A bare kubectl set image would be reverted on the next sync (the manifest is the truth) — always go through manifests/hub.yaml. The live image can lag the CHANGELOG when version bumps were committed but step 3/4 was never done; reconcile via the manifest, not by assuming the changelog reflects what's running.

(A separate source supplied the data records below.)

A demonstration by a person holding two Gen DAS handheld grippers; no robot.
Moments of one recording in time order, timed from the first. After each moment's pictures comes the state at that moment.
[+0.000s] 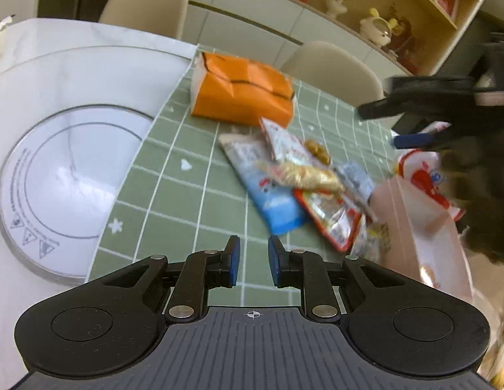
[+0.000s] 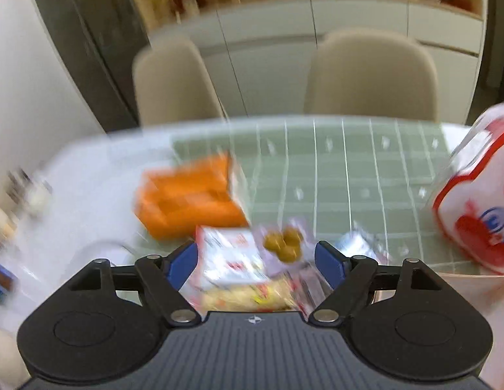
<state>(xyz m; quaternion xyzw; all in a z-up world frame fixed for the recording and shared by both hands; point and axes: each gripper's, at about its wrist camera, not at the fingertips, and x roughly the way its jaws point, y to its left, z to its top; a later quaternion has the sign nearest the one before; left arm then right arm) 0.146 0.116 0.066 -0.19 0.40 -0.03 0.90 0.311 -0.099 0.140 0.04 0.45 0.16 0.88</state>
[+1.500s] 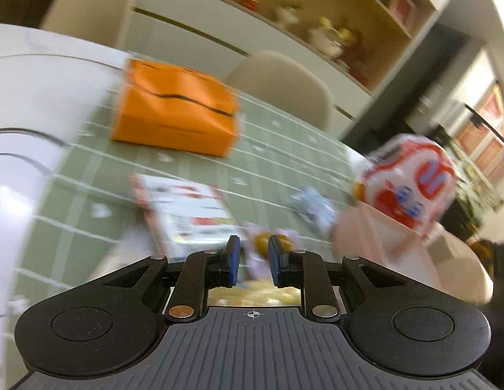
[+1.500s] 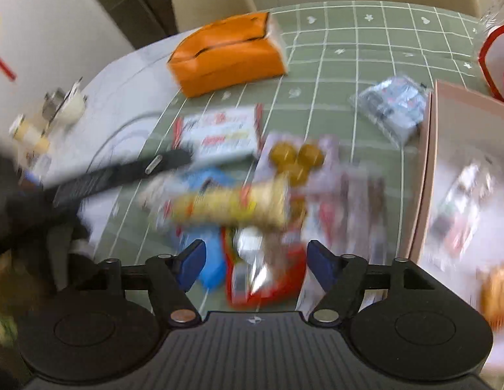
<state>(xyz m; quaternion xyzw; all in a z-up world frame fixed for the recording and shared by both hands) 0.211 0.099 0.050 -0.22 0.36 -0.15 0.90 0.199 -0.104 0.062 0.05 0.53 0.26 0.81</state>
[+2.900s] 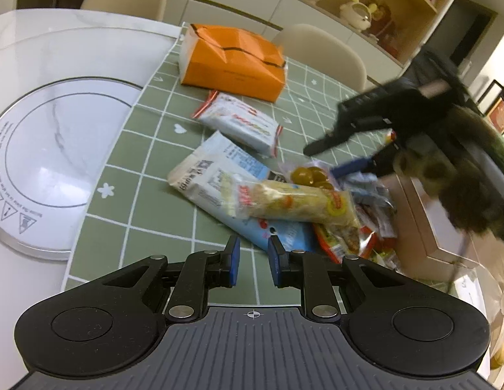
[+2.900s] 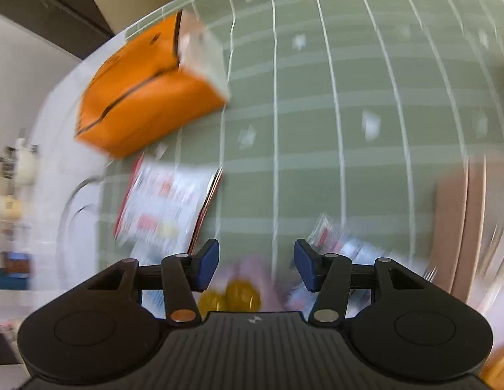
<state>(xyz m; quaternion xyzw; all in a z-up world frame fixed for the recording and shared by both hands) 0.125 0.120 0.036 -0.18 0.41 -0.08 0.89 0.328 -0.095 0.032 0.15 0.64 0.19 0.73</state>
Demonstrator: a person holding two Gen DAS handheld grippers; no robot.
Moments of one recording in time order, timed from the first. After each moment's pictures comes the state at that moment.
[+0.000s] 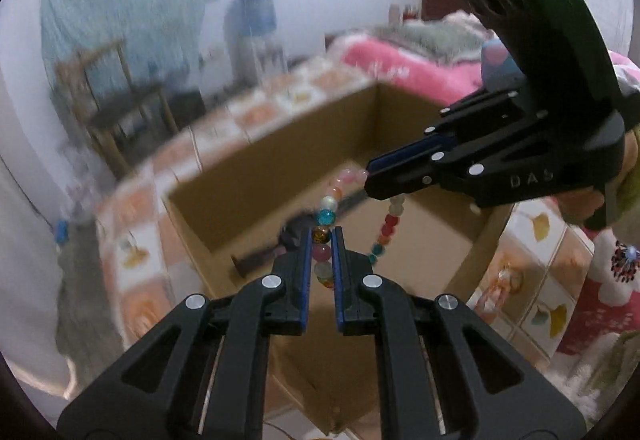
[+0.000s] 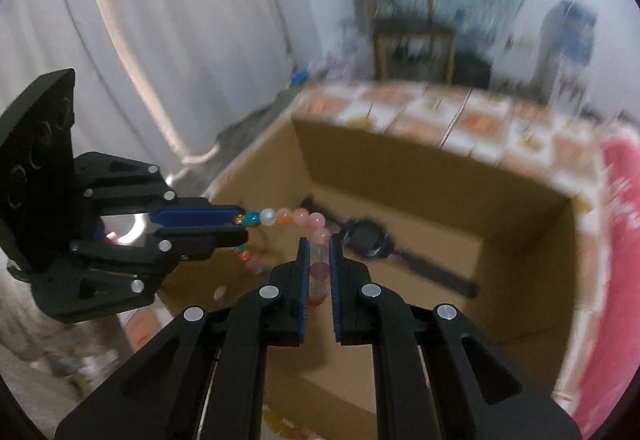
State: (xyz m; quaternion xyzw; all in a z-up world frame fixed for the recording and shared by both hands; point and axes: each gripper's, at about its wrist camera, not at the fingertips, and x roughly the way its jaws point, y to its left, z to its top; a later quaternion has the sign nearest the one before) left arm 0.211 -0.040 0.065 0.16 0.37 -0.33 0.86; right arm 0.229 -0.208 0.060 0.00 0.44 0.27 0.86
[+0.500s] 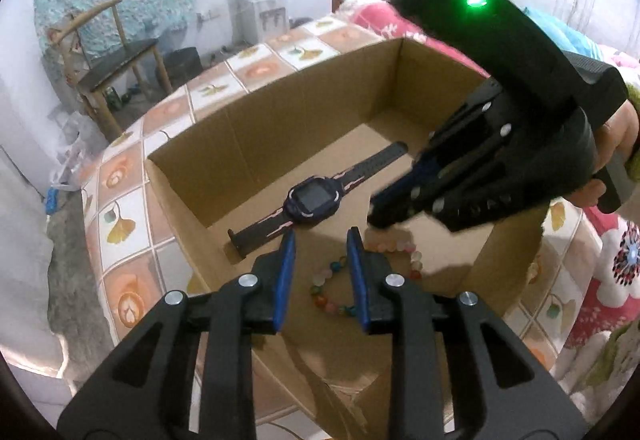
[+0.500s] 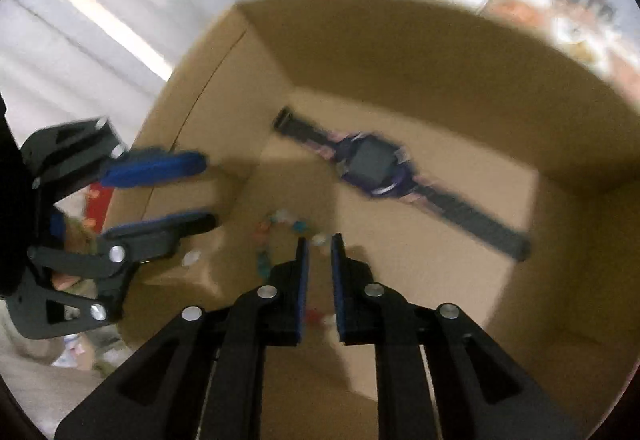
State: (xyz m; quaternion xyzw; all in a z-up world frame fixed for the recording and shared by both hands) left arm 0.237 -0.037 0.043 0.15 0.41 -0.32 0.84; right arm 0.271 -0.187 0.003 -0.01 0.58 0.25 0.77
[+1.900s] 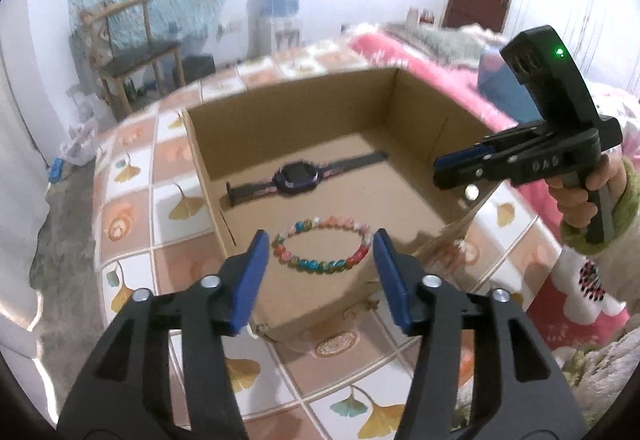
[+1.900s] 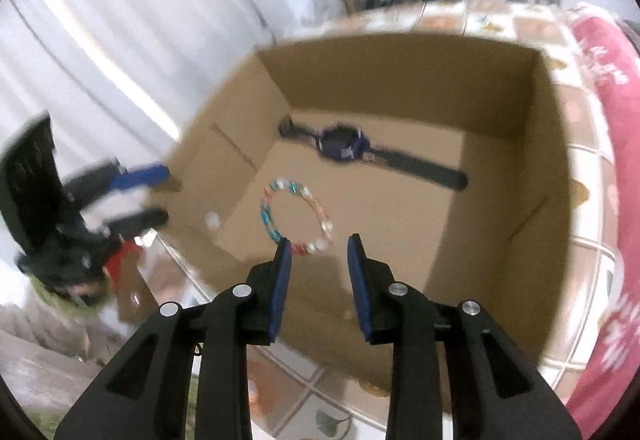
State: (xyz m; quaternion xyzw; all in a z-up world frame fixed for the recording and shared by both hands) left arm 0.132 -0.010 0.063 0.09 0.38 -0.30 0.87; right arm 0.169 -0.262 0.024 0.11 0.47 0.24 0.84
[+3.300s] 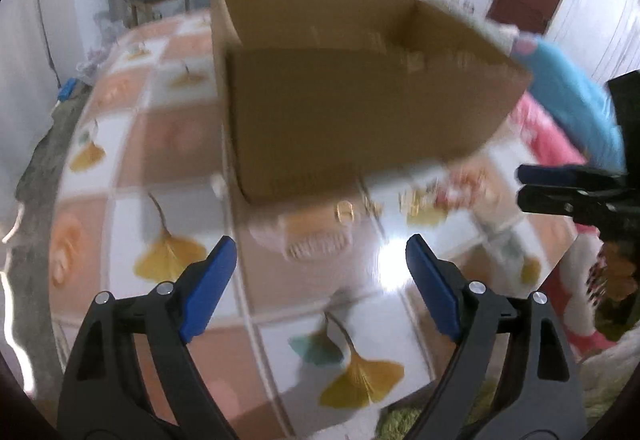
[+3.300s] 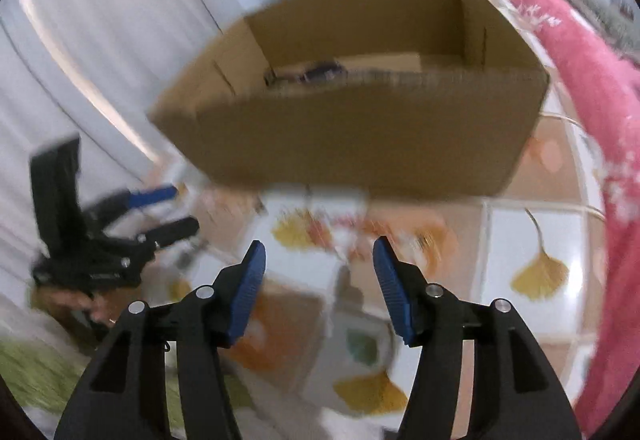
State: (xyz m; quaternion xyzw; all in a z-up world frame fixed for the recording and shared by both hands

Build & deploy — Website / Manifests

  • Website auto-deploys via git-sync; just push to main (live in 12 min). Emergency edits: FileBrowser at https://files.felhom.eu.
  • Manifests (manifests/) are GitOps via the felhom ArgoCD app — commit to main, then sync (auto-sync is off): UI Sync or argocd app sync felhom. Do not kubectl apply them directly (a later sync reverts drift; the manifest in git is the truth).

Key patterns

  • Hub ingests host-reports from agents (POST /api/v1/host-report, Bearer per-host) and legacy controller reports (POST /api/v1/report). The host-report received_at is the dead-man's-switch liveness signal.
  • Status logic: OK (report < 30m), WARN (30m1h or health=warn), DOWN (> 1h or health=fail).
  • SQLite timestamps vary in format — use parseSQLiteTime().
  • Dashboard/detail auto-refresh every 60s via <meta http-equiv="refresh">. Geo-restricted to Hungary via nginx ingress annotation.

File encoding

All website/ HTML is UTF-8 with BOM — preserve it. Hub Go source is standard UTF-8 (no BOM).